I've been delaying writing anything down with this pregnancy. The last pregnancy, I tried to write something down every single day. But, unfortunately, that pregnancy ended with a blighted ovum.
A blighted ovum is when you have a fertilized egg that doesn't grow a baby. There was a sac and placenta...everything to support the growth of a baby, but no baby. I guess knowing that nothing nothing ever actually died made getting through it a bit easier for me. Although, having the gift of a pregnancy taken away from me like that was still hard. I don't know if I will ever be able to get over that. I guess that I can only move forward.

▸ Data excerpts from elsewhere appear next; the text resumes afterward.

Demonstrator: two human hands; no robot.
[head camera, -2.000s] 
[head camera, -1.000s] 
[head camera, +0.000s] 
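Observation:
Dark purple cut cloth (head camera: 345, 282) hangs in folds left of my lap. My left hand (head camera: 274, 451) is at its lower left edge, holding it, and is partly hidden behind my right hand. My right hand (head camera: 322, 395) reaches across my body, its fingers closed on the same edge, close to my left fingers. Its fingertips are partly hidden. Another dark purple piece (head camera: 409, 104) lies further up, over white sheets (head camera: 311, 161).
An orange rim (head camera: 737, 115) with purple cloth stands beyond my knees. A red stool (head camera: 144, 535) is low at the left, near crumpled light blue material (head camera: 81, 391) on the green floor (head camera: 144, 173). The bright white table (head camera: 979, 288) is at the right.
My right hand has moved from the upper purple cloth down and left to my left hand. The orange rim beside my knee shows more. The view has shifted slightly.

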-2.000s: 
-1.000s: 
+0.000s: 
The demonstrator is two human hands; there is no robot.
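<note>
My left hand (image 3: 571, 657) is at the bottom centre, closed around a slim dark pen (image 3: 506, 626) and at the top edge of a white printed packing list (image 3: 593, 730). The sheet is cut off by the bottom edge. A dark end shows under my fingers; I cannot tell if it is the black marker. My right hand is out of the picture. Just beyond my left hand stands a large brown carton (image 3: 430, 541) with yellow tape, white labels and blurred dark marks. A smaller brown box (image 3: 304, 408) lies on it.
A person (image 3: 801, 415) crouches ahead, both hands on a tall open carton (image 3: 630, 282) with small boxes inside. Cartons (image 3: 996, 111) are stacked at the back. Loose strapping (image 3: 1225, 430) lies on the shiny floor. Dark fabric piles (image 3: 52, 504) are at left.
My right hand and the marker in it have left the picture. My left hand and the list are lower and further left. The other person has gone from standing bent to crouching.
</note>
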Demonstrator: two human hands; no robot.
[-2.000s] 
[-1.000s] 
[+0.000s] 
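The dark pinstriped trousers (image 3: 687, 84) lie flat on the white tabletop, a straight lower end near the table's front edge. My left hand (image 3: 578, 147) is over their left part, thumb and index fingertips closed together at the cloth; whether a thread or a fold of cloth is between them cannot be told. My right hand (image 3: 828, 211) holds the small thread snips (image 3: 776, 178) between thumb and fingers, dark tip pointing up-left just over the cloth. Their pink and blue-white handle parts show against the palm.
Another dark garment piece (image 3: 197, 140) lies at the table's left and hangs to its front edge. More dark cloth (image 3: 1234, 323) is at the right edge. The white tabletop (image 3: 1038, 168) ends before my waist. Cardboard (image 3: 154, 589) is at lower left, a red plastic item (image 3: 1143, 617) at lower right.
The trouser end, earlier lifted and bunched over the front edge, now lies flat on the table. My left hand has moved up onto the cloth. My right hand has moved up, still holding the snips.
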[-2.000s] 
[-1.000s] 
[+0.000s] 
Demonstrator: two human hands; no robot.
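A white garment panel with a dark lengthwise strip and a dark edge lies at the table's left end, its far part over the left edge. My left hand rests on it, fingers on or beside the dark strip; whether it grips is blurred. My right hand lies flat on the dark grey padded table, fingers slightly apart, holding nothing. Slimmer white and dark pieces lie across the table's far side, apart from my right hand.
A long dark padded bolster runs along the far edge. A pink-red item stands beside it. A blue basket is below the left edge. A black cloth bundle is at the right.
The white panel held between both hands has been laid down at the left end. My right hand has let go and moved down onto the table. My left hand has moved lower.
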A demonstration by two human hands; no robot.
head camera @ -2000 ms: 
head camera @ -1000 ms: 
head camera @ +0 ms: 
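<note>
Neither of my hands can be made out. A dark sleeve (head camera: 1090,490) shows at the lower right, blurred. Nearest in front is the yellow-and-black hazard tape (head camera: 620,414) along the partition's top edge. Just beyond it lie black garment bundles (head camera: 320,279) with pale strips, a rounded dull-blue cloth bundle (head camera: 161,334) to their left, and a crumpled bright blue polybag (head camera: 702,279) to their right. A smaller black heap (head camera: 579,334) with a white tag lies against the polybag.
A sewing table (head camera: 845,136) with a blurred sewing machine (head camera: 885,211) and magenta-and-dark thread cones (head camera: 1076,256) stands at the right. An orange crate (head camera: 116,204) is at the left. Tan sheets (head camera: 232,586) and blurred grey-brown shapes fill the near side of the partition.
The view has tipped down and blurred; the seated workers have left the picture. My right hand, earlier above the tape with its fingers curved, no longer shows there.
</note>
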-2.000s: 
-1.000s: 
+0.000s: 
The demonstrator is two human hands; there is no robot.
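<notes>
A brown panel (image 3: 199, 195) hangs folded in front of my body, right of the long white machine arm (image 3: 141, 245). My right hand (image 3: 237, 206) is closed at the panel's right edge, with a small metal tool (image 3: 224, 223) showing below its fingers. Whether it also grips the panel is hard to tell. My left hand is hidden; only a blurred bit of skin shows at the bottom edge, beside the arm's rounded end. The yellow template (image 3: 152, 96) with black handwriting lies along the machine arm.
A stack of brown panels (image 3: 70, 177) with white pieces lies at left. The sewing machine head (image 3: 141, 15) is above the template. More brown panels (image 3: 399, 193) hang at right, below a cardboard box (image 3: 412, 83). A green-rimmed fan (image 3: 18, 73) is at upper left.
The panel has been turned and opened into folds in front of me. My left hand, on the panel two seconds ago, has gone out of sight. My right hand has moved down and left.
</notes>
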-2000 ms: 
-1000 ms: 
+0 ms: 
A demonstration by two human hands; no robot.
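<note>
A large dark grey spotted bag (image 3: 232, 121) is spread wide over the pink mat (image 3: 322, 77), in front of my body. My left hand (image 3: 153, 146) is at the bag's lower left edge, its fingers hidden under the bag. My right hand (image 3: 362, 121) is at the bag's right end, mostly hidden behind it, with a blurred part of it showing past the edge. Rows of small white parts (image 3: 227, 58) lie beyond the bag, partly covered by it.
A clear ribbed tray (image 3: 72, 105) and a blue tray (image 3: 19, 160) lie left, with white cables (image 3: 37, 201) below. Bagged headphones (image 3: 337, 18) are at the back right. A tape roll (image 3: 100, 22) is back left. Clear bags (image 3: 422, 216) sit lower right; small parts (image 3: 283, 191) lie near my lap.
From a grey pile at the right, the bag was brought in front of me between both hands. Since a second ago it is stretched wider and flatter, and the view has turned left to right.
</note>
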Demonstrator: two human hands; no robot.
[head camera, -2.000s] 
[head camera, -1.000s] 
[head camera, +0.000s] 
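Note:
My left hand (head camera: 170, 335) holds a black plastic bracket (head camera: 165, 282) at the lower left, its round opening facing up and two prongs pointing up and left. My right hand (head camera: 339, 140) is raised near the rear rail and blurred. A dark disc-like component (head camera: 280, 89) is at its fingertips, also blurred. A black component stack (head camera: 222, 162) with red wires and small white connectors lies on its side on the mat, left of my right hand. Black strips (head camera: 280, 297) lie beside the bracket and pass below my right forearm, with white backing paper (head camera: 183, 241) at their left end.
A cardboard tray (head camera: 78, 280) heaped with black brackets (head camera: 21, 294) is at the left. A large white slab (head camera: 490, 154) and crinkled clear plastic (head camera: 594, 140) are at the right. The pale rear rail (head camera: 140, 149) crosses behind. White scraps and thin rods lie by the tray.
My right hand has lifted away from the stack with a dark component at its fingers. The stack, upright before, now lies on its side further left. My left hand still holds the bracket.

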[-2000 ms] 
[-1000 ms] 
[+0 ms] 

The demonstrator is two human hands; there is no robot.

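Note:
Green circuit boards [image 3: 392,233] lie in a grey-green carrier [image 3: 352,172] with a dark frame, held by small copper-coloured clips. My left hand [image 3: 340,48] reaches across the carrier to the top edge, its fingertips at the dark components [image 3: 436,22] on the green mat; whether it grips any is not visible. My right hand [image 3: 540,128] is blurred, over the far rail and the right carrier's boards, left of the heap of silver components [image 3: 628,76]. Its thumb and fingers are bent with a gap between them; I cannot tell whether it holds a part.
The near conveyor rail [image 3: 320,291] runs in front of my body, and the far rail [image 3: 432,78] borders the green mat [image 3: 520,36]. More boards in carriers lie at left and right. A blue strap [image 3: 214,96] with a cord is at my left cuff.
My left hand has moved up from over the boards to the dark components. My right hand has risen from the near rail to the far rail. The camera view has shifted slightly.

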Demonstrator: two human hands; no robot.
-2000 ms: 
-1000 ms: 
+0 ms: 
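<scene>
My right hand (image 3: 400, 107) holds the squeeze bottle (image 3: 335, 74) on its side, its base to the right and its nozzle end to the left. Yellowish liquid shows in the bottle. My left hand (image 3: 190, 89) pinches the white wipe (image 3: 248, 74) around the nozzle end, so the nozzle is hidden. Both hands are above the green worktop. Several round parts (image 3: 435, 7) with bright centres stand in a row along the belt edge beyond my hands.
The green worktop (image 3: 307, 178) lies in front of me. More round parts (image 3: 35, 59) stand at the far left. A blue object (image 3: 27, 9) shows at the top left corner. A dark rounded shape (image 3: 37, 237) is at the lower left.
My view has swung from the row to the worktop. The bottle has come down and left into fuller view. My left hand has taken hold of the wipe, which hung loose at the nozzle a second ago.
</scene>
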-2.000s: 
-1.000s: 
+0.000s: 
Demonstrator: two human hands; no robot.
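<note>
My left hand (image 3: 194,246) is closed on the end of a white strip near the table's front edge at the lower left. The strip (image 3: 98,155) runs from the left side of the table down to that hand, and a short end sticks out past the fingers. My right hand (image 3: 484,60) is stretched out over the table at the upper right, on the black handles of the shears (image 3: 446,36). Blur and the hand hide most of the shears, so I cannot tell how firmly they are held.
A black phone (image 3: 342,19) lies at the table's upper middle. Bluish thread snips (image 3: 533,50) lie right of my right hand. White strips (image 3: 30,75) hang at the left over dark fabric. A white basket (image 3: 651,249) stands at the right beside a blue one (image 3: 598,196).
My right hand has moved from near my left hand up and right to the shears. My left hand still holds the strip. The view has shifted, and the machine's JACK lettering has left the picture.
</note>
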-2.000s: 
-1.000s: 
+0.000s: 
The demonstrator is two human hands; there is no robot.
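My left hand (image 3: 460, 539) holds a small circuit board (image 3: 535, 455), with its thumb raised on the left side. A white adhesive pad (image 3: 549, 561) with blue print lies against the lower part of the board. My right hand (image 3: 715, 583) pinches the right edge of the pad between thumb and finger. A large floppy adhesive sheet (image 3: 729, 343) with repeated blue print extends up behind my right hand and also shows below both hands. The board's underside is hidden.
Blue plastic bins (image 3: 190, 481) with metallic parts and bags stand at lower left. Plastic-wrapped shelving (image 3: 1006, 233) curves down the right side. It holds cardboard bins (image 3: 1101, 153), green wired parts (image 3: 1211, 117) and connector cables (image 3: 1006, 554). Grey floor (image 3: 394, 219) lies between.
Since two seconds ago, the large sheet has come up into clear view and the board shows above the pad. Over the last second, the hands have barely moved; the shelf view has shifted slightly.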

I'm the youngest of three daughters. My oldest sister had her first baby, my oldest nephew, right out of high school. He was such a blessing to me and we were inseparable. She had her next baby, my youngest nephew, about 6 months after she married the father of her first baby. She planned for that one however. She just got pregnant alot sooner than she thought she would. My other sister had her only child, my niece, when she was 21. She wasn't planned for and was quite a pleasant surprise to my family. My niece is my princess and such a great joy to my family. I can't imagine how our lives would be without her.
I'm going to be 35 in October and am currently pregnant with my first baby. After seeing how easy my sisters made it look to have babies, I never thought that I'd have such a hard time. I learned something though. It surely isn't as easy as I thought it was. lol.
I married my husband in September of 2006 and we decided to start trying to conceive in March of 2007. It wasn't until early October of 2007 that I actually found out that I was pregnant. October 5th, to be exact. Oh, that pregnancy was going to be perfect. It would give me a due date of June 10th and I would be off work for the summer months. I just couldn't wait.
Come the middle of November, my pregnancy had come to an end and my world had turned upside down. I couldn't understand why/how it happened. Why did it happen to me? I did everything the "right" way. I got married first. I planned for it. I took vitamins. I did everything right...didn't I?